4.13. Ik meen daarom dat ook onderdeel 2 van het middel strandt.
4.14. Ad onderdeel 3 van het middel merk ik op dat van bis in idem geen sprake zijn, nu voor 2012 en 2015 geen verzuimboeten zijn opgelegd en de boeten voor 2013 en 2014 al vernietigd zijn door de Rechtbank. Voor 2012 en 2015 gaat het onderdeel dus uit van niet-bestaande feiten, óók als het aldus gelezen moet worden dat de Rechtbank niet de verzuimboeten, maar de belastingrentebeschikkingen had moeten vernietigen.
4.15. Voor de jaren 2013 en 2014 lijkt het onderdeel dan neer te komen op een strafmaatverweer: de belanghebbende betaalt kennelijk liever de boeten dan de rente of meent dat als een boete opgelegd kan worden, geen rente berekend kan worden.
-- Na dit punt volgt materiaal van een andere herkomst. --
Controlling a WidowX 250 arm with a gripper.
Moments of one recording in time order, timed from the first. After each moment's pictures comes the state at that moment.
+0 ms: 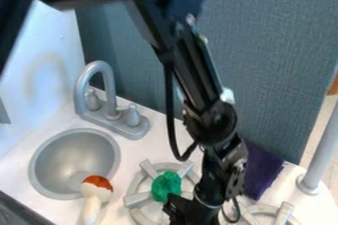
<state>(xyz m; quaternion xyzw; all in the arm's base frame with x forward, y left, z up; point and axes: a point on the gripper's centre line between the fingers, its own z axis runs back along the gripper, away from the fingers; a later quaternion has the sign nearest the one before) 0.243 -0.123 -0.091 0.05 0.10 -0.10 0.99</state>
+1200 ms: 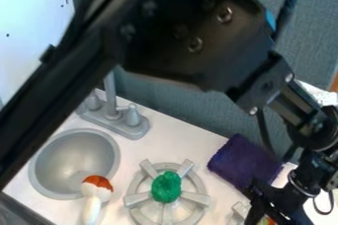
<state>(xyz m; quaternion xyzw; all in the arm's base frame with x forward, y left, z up) 0.288 -0.215 -0.072 0.10 0.11 -0.15 0.98</state>
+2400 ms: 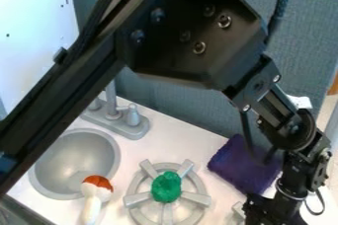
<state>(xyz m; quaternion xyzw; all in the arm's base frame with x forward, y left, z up) 0.296 -0.222 -0.098 -0.01 0.11 -0.13 0.98</state>
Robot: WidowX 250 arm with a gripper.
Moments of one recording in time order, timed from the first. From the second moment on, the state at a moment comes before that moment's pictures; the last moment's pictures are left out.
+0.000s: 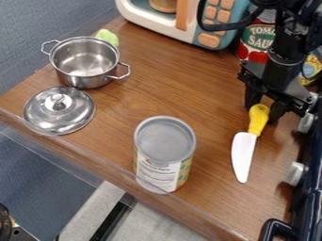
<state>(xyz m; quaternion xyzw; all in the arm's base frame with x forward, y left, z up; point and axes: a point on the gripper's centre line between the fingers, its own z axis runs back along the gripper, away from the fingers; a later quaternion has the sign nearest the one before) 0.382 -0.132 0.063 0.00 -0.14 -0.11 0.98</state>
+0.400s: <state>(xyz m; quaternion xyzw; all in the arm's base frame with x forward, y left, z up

De wet is echter geen keuzemenu. Bovendien ontbreekt ook hier de feitelijke grondslag. De belastingrenteregeling moge onredelijk en conflictuitlokkend eenzijdig en in sommige gevallen onrechtmatig zijn, een strafsanctie is zij niet. Dat neemt niet weg dat ook in niet-strafzaken de belastingrechter de wet in niet door de wetgever voorziene gevallen van evidente onevenredigheid incidenteel buiten toepassing kan laten. Van een dergelijk geval is echter, zoals bleek, in casu geen sprake.
5. Conclusie
Ik geef u in overweging belanghebbendes cassatieberoep ongegrond te verklaren.